I have spent over twenty years looking at people in institutions(educational,
occupational, personal relationships), and found that most people just go
along with the crowd, or institution. Yes, I have found a few Rebels, but true
Rebels--I can literally count on one hand. By true, I mean calling the
institution's behavior out, or leaving.

The amount of compliance to bad/questionable institutions; I find very
depressing. No, there's no utopia, but what people do to other
people/environment because they--can, just reminds me how
scared/desperate/selfish/malleable, and in some cases just evil we all are?

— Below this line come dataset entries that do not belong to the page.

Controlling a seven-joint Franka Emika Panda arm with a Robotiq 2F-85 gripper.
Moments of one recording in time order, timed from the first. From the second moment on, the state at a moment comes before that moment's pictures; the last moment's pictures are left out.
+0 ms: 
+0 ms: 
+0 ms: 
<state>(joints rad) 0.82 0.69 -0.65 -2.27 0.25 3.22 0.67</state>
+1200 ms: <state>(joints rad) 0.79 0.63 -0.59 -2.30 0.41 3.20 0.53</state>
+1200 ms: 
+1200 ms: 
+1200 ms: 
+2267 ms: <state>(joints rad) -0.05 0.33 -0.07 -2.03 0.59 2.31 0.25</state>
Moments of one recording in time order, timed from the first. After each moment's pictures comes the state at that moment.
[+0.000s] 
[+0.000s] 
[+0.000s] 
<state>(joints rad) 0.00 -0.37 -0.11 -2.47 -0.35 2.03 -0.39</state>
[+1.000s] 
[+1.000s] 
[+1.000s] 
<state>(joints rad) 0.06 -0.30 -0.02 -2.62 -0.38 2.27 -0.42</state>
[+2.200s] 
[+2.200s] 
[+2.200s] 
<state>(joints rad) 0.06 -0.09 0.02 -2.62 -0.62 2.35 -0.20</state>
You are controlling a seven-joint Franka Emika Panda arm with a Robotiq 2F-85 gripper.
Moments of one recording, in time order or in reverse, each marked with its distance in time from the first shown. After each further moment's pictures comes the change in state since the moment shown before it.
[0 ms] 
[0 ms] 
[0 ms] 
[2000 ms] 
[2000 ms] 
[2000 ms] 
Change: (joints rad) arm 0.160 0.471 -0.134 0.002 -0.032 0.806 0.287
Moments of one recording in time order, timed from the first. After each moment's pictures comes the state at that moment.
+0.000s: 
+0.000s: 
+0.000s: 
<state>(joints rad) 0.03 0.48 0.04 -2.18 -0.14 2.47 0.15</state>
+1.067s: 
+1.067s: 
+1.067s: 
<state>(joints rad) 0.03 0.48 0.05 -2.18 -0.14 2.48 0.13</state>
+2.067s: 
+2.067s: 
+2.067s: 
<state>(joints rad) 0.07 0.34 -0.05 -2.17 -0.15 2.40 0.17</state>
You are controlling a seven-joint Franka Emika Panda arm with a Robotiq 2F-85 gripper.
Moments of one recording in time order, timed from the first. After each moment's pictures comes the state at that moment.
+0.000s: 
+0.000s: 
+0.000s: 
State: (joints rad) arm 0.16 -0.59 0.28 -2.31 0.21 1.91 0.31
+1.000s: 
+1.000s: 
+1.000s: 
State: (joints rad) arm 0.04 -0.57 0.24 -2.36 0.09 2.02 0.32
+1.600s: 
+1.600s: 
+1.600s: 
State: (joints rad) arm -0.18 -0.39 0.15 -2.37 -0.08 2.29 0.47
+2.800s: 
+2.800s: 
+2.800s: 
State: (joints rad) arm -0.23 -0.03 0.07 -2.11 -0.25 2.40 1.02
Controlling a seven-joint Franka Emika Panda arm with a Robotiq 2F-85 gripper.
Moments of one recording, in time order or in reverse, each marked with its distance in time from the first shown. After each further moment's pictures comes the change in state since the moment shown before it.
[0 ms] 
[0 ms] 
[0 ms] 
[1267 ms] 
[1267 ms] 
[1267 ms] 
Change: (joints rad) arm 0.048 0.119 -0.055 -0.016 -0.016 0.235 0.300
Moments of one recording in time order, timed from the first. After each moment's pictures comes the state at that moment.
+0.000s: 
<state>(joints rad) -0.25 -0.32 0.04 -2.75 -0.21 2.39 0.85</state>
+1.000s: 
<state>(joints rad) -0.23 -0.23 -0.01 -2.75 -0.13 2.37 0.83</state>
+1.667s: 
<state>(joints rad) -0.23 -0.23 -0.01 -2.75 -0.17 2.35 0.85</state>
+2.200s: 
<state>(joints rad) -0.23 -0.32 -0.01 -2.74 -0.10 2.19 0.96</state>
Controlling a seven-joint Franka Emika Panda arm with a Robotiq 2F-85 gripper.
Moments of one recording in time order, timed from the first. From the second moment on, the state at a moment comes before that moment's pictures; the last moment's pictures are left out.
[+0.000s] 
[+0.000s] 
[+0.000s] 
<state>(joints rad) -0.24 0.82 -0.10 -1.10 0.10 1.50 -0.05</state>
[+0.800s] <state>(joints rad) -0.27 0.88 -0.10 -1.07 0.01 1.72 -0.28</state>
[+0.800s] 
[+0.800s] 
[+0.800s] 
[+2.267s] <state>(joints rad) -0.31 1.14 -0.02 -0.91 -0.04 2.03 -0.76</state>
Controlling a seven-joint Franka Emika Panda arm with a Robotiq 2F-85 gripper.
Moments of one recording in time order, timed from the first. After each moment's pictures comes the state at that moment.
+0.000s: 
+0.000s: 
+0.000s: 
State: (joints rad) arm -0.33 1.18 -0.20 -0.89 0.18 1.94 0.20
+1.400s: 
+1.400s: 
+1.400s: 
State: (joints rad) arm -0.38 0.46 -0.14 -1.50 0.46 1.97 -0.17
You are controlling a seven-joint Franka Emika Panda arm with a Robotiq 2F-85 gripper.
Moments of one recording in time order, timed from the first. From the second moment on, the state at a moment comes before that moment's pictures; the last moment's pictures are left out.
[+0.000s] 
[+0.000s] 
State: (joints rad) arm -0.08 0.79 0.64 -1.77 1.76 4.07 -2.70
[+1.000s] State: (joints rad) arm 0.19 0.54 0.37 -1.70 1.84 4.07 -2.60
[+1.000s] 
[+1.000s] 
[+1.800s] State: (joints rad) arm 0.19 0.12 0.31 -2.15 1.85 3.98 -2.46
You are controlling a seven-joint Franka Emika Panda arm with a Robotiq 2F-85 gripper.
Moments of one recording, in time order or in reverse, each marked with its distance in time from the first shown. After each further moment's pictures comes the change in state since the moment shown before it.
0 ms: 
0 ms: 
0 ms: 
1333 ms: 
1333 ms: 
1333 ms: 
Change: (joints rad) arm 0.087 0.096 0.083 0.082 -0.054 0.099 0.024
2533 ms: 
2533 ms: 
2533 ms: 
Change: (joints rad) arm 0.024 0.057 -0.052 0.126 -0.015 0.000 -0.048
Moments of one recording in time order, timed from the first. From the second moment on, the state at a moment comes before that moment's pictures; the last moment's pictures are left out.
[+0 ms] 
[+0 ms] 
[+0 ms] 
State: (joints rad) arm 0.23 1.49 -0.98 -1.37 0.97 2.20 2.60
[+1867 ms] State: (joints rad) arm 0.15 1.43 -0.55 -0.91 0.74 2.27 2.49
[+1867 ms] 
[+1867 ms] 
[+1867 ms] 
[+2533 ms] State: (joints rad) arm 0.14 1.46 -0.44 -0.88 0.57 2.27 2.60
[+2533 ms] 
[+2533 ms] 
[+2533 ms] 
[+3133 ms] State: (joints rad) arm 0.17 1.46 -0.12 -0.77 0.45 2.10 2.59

(This is nothing more than my ramblings on my life. It's purposely vague,
because I don't have facts--just antidotal evidence, and observations. I do
think about the intricacies of that study almost daily, and its findings hold
up on too many of my life situations/events. Sorry, about my writing. I just
don't have the energy to edit this. By the way, if you are a true Rebel; you
have my praise, and gratitude. I don't recommend fighting the institution if
you are poor--you might become homeless? I was no Rebel. I was in the 99%.)

If you have become Institutionalized by our society; I don't see anything
wrong with fighting the system in little ways? Just doing the right thing
every once in awhile helps? Nothing Big, and Dramatic, but truely doing the
right thing in a merky situation might help? Wow--I feel depressed.)